There's always a few programming jobs that no one wants because the pay is awful and the company/job description is crap (PHP web apps for 28k/year? ROFLOL). But then they act as proof of employability for slightly better companies and soon you have 12-24 months of "professional" experience and landing interviews at OK companies is not unreasonable.

That's how a lot of us, no degree type, got our first foot in the door.

IT systems type roles are also a good segue into programming roles. And IT admin roles are so much easier to land.

PHP is paradise compared to the bed of glass and nails some of us 30-somethings had to drag ourselves through man.

Lotus Domino. Never Forget.

I was lucky enough to start on the sys admin side and in smaller companies and just after the major switch away from Novell to NT4. I skipped a lot of the early/mid 90s stalwarths.

"client-server" VB6 apps with an MDB file on a NT4 fileshare passing as server is the lowest I've been lucky to have to deal with. Boy that was crap. That and actual cgi-bin script actually written in perl.

cgi-bin's seemingly incredible power made me accidentally learn pearl.

I suspect it broke me as a programmer for years!

Or learning to program in C on DOS, where a bad pointer could not only hose your program, but easily hose the OS too
I started with Lotus Notes baby!
I think you're correct for tech startups and large companies, but not for dev shops or family businesses.
I think it holds true for dev shops that are not simply body shops as well.

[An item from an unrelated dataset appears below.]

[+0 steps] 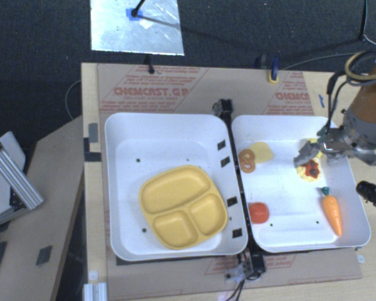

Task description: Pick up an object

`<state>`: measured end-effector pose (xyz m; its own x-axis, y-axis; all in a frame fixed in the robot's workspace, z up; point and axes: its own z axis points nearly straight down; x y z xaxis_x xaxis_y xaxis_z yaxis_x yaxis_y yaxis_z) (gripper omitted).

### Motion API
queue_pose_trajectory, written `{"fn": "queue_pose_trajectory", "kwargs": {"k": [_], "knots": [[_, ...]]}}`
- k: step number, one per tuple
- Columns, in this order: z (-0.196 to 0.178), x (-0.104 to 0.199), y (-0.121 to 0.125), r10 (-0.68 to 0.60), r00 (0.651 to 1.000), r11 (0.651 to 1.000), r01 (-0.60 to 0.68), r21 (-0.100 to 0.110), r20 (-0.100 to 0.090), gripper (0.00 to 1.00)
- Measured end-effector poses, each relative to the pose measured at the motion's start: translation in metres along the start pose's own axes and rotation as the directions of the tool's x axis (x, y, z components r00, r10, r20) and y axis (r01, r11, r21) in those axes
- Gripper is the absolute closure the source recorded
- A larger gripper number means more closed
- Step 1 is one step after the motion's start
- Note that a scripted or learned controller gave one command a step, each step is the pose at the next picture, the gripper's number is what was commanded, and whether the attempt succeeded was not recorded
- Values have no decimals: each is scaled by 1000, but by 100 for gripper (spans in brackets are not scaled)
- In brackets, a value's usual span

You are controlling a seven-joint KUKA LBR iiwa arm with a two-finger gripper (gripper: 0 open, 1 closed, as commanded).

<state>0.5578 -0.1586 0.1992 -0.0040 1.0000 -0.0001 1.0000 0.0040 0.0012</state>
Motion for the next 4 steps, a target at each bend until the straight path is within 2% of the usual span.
{"fn": "queue_pose_trajectory", "kwargs": {"k": [1,2,3,4], "knots": [[42,5,1,1,1000,1000,-1,2,0,0],[105,4,-2,3,1000,1000,-3,4,-1,0],[115,5,-1,3,1000,1000,-3,1,0,0],[103,4,0,2,1000,1000,-2,-3,1,100]]}}
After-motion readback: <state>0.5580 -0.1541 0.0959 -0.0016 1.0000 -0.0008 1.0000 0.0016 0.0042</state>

As for family businesses, they rarely if ever hire software developers. They hire someone for a different role who can code, such as the "help wanted" sign I saw last week in Santa Fe looking for a sales clerk who could also maintain a small website front to back.

I disagree slightly in that vast majority of tech startups don't have any money. They need people they don't have to pay. What better way than to give everyone who walks by a flyer? Comparatively, dev shops need to be able to get another customer, so they need to produce something that does at least work regardless of whether or not it scales. They need people who can build something right out of the gate or the clients don't pay the invoice. They don't have the time to spend training someone.